The bank continues to aggressively investigate and experiment with technology. It tried IoT (Internet of Things) and decided to wait for further developments, Panchmatia said.
But Artificial Intelligence (AI) and Machine Learning (ML) are not futuristic, they are used now.
“We have been very conscious about data and applying AI models — it has to be core to our business and we have invested significantly in these capabilities.” The bank has over 700 data professionals and they are across the organization, not in a central pool separated from the lines of business.
“We are building scale that probably only technology companies have in that space.”
DBS holds onto its staff well, in part by offering growth opportunities and continuous challenges, and when it does lose technologists it is more likely to be to a Google or Amazon than to another bank, he said. The bank has worked with DeFi, Web3 , blockchain and custody of crypto. And it is experimenting with the Metaverse internally and with conversational AI to develop chatbots for customer service.
“We worked with a partner and found that with the pace of change and context it was very difficult to work with a generic chatbot, so we built our own.” In keeping with its policy of being respectful of customers it will never force them to use a chatbot, and it maintains a 24×7 call center with short wait times.
In consumer finance, the bank relies heavily on data.
“We are quite big on personalization and when you are hyper personalizing you don’t have a gender bias.
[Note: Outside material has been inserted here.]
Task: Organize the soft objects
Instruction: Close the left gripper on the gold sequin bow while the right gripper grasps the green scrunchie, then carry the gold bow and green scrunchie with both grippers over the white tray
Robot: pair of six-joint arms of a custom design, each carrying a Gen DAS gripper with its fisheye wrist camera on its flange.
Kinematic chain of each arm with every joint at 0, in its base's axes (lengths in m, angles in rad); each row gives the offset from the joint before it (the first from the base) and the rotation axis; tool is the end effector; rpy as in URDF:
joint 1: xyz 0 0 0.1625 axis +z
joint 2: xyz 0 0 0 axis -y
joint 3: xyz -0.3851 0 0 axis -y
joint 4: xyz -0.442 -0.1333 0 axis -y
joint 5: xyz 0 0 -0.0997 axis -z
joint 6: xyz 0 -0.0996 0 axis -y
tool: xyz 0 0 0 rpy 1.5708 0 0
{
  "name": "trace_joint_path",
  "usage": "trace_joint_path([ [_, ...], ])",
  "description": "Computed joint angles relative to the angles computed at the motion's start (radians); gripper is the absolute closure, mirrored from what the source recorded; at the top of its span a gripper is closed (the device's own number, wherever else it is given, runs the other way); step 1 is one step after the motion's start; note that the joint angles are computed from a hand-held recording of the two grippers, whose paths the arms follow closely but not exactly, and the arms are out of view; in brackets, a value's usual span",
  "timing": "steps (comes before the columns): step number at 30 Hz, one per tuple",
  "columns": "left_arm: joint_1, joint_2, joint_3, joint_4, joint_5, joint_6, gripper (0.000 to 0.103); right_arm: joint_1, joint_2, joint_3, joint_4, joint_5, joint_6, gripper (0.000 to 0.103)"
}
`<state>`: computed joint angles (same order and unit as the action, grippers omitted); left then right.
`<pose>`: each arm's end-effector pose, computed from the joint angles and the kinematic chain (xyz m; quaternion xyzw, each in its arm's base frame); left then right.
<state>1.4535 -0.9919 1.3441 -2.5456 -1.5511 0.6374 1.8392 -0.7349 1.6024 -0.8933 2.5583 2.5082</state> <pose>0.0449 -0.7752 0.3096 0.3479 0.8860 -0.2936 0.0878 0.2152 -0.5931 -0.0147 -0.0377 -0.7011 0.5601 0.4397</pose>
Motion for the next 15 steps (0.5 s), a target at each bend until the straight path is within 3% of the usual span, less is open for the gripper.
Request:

We use our data to tell us, based on the individual profile, the best conversation and product suite a customer would be interested in. We don’t consciously sit down and segregate our data on a male/female basis.”
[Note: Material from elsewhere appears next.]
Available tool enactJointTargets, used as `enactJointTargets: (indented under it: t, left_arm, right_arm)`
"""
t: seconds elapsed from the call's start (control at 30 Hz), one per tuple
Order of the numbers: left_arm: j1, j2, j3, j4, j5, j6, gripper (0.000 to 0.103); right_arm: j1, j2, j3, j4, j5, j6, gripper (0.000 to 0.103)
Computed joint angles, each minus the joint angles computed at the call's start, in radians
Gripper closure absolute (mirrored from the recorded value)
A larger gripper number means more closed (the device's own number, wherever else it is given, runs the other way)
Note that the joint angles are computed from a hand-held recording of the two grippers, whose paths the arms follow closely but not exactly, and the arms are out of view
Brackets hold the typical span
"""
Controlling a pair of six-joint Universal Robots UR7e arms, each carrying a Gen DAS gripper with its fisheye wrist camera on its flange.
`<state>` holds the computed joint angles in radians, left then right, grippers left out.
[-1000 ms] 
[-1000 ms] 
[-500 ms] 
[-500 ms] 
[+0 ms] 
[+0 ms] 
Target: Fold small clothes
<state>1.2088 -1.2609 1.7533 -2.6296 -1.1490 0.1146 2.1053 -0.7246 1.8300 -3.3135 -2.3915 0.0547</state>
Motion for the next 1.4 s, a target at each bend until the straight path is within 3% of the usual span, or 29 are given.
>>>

He is aware of studies that have shown algorithms and models can be biased.
“We are quite conscious of algo drift,” Panchmatia said, “and we are diligent about it.”
How models drift is not a science, he added, so the bank’s teams have data scientists plus what he describes as “people-aware” scientists and engineers and behavioral scientists looking at model drifts.
“Model drift requires some judgement, so we we look at outcomes from our models, not just from a data science perspective or business outcomes but also through behavioral science.”
AI and ML provide great insight, he added, although a bank needs a fine balance to avoid making customers feel creepy.
“When done correctly it can a very powerful tool. You have to have the ethics of it as well. We have a very structured approach, a Responsible Data Use Committee. We discuss use cases from all angles, not just can we make more money out of this.”
One project they worked on used machine learning to identify the right time and right insurance plans to engage customers. The protection needs of customers change as they go through different stages in their lives. The machine learning model predicts when customers require additional or different types of insurance and prescribes a suitable insurance product.
DBS uses continues discovery, connecting with groups of customer and non-customers either physically or digitally in deep two-way conversations that feed into the design of a new product or service. Once a new product is packaged, the bank tests it. This process led to a fixed rate foreign exchange (FX) product for SMEs (small and medium enterprises).
“SME customers said they are exporting and importing and need an FX rate,” said Panchmatia. “Spot rates don’t work from their planning perspective, they wanted a fixed rate that would last for seven to 10 days and it was not there in our bucket. They could buy forwards, but those are high value. This was a part of the market that banks hadn’t addressed — providing a fixed rate for smaller payments for a short time.”